_Exercise prompt_: Search the records for the string "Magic" and copy every line in which it appears.

━━ Records for the exercise ━━

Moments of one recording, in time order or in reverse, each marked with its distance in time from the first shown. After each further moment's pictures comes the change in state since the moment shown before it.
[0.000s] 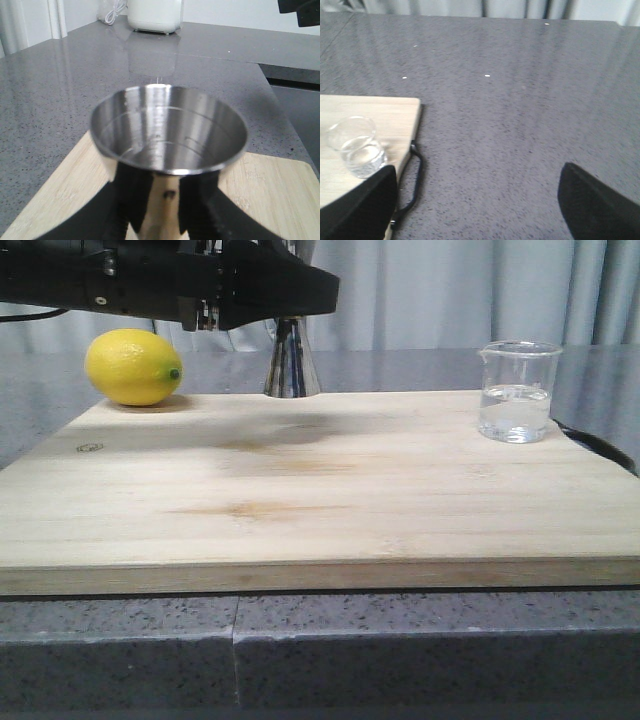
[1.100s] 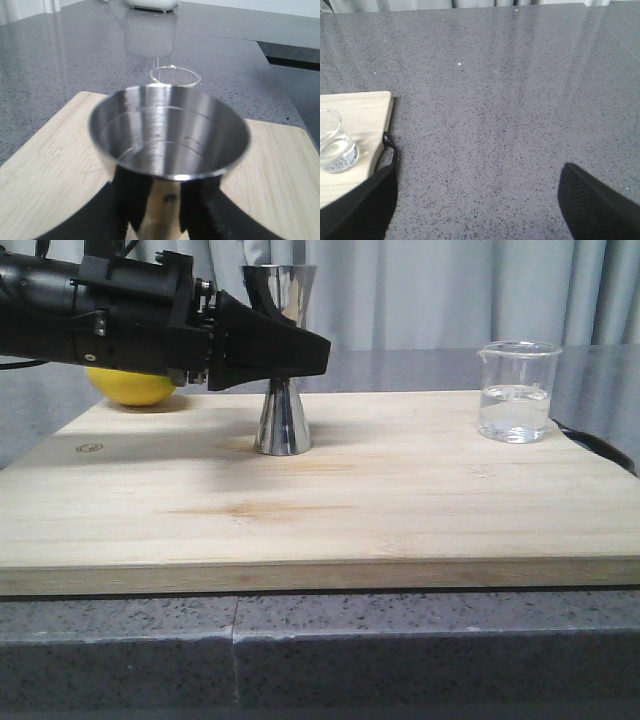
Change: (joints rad) left arm 0.000 0.017 0.096 -0.007 0.000 0.089; right arm -0.099 -0.121 0.081 -0.022 0.043 0.075
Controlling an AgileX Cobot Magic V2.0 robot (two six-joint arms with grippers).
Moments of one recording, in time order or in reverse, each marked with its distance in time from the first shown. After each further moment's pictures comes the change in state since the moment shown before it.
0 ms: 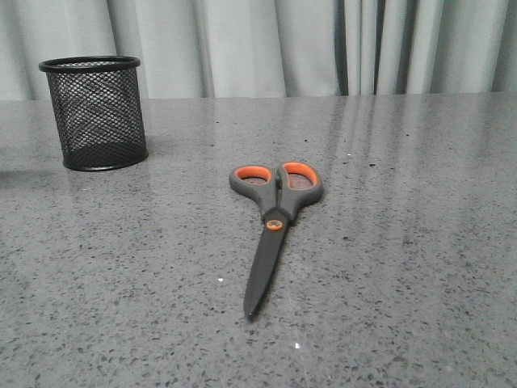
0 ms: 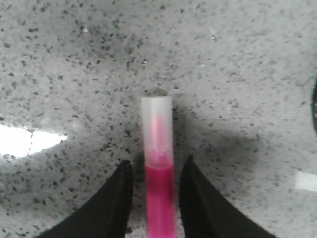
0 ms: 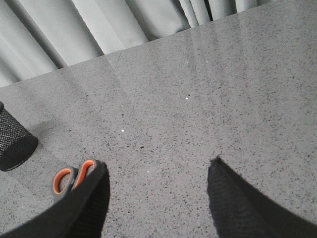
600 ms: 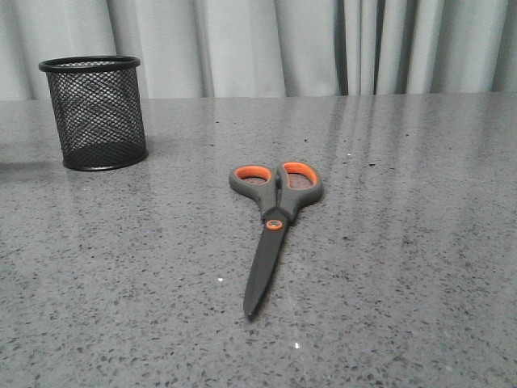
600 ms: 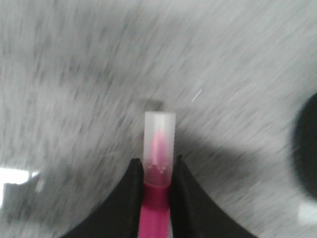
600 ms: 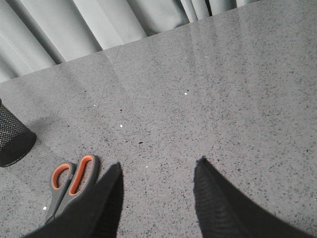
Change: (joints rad) left arm 0.000 -0.020 -0.004 -0.084 -0.179 0.110; right arm 0.000 0.000 0.000 0.000 0.016 0.000
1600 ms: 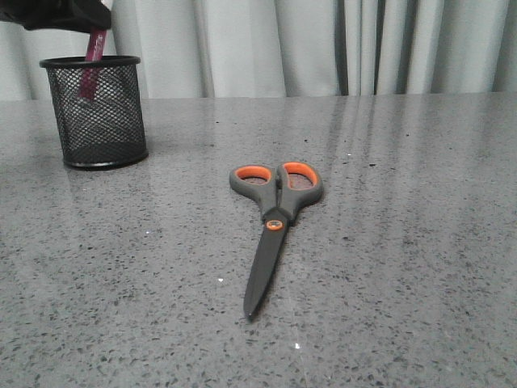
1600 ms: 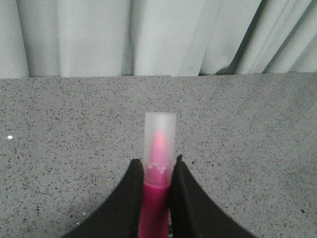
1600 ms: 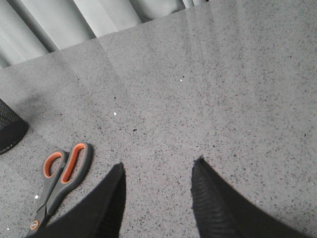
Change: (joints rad) left arm -0.239 0.059 0.002 -1.516 -0.428 1.634; right arm 0.000 0.000 0.031 0.000 0.008 0.000
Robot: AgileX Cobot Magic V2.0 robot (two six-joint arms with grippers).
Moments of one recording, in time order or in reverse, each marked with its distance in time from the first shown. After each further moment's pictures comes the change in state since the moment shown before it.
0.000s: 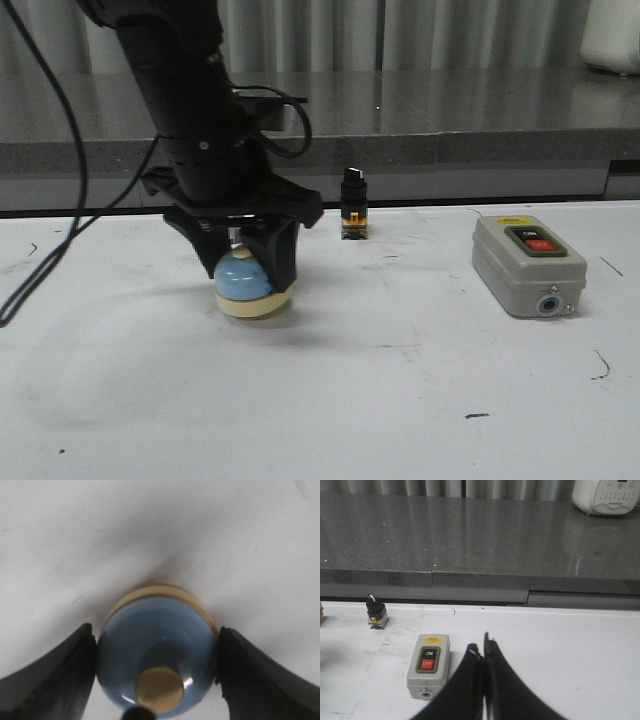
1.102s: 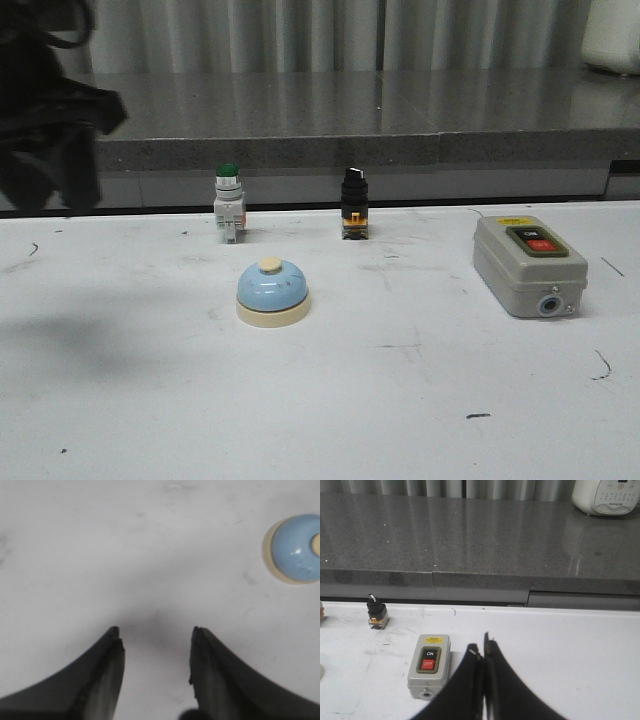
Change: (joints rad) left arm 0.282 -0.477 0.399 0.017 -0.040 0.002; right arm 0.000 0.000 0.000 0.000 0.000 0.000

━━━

_Output below_:
Controlling an AgileX Cobot Magic V2.0 robot (two six-joint arms with grippers).
Robot: AgileX Cobot Magic V2.0 robot (two six-joint arms with grippers).

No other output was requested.